GSA Annual Meeting in Indianapolis, Indiana, USA - 2018

Paper No. 156-3
Presentation Time: 8:35 AM

LINKING GEOMETRY AND LANDSCAPE EVOLUTION IN CENTRAL NEPAL OVER GEOLOGIC TIME THROUGH INTEGRATED THERMO-KINEMATIC AND SURFACE PROCESSES MODELING


EIZENHÖFER, Paul R.1, MCQUARRIE, Nadine1, GHOSHAL, Suryodoy1 and EHLERS, Todd A.2, (1)Department of Geology and Environmental Science, University of Pittsburgh, Pittsburgh, PA 15260-3332, (2)Department of Geosciences, University of Tübingen, Wilhelmstrasse 56, Tübingen, 72074, Germany

Tying the subsurface structural geometry of a mountain range to thermochronologic data and topography remains a challenge. The evolution of the Main Himalayan Thrust (MHT) in central Nepal over the past ~20 Myr produced a characteristic rock cooling signal and topography reflecting both modern and past uplift. This makes the region ideal for evaluating new approaches that integrate fold-thrust belt kinematics with both thermal (PECUBE) and landscape evolution models (CASCADE) to predict low-temperature cooling ages and topography. Displacement trajectories and rates used in PECUBE, based on reconstructions of balanced cross-sections, predict cooling ages that can be compared to measured ages to test cross-section geometries and kinematics. The same input can be used in CASCADE to compare predicted to modern topography. We utilize thermo-kinematic models of proposed MHT geometries and evolution to model resulting topographies over the past ~10 Myr. Quantitative comparison of model output with the natural landscape is performed through geomorphic metrics such as river channel steepness and local relief.
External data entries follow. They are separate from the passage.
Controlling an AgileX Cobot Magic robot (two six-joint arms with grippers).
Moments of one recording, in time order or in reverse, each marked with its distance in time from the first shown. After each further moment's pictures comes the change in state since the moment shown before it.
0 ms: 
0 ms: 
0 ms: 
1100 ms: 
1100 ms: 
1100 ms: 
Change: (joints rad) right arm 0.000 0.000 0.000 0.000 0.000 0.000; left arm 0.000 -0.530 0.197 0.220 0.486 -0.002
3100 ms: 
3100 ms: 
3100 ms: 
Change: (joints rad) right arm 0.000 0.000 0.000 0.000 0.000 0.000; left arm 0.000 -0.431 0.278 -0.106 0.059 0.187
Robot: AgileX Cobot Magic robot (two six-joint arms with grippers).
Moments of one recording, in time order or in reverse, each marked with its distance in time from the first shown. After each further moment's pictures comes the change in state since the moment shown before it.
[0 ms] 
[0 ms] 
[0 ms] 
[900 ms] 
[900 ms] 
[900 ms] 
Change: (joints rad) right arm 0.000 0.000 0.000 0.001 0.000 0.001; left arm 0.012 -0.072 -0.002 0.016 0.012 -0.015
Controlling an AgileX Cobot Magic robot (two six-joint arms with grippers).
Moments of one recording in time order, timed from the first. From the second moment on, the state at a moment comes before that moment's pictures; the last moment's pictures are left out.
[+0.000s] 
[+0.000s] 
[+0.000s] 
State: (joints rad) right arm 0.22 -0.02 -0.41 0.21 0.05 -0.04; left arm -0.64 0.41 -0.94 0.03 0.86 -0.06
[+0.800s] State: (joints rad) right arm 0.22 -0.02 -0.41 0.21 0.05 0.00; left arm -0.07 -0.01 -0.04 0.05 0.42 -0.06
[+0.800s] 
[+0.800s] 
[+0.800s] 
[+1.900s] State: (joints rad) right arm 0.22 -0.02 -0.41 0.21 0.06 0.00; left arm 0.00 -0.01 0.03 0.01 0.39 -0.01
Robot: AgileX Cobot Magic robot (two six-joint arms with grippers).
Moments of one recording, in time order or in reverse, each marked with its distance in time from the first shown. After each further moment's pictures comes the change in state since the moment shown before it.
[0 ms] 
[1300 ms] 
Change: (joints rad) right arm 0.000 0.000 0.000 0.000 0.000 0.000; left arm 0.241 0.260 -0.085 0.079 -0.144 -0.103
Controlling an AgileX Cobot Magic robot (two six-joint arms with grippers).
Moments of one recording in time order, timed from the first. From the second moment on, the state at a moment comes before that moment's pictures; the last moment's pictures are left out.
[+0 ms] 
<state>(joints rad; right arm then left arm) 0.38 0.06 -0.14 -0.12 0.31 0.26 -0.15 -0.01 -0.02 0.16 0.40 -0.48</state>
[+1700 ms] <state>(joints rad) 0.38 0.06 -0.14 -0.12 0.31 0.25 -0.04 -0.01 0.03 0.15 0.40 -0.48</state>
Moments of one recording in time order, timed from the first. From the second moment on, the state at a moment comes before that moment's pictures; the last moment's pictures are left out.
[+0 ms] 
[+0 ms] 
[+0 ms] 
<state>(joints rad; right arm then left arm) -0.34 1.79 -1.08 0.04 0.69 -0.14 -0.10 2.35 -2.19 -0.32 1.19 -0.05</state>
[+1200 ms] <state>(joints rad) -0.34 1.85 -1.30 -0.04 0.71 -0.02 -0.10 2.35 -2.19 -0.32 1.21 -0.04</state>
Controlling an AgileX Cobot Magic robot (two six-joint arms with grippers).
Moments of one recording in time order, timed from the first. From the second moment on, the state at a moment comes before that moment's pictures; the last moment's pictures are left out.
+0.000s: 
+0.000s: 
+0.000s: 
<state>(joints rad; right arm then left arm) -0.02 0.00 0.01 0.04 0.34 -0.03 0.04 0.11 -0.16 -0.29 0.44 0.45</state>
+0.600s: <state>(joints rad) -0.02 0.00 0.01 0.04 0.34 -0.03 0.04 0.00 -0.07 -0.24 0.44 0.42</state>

Highest elevations in the models develop above active mid-crustal ramps after ~1-2 Myr. Legacy landscapes emerge, characterized by convergence parallel interfluves and elevated river channel steepness beyond the region of active uplift, due to continued southward advection. Main drainage divides feature an across-strike asymmetry reflecting the horizontal displacement component. Variations in rock erodibility and/or precipitation modify elevations and the appearance of legacy landscapes, with implications on the preservation of klippen such as the Kathmandu Klippe. Modeling of orographic precipitation, adjusted to rates comparable to those observed across central Nepal, modifies the magnitude of legacy landscape preserved. 2D model landscapes, based on viable thermo-kinematic solutions, can be used in PECUBE to evaluate how higher resolution, higher relief landscapes modify predicted cooling ages. Our study emphasizes that subsurface geometry and both vertical and horizontal displacement fields strongly control both the thermal and topographic evolution of mountain ranges providing a method to quantitatively assess the modern fault geometry and how it evolved through time.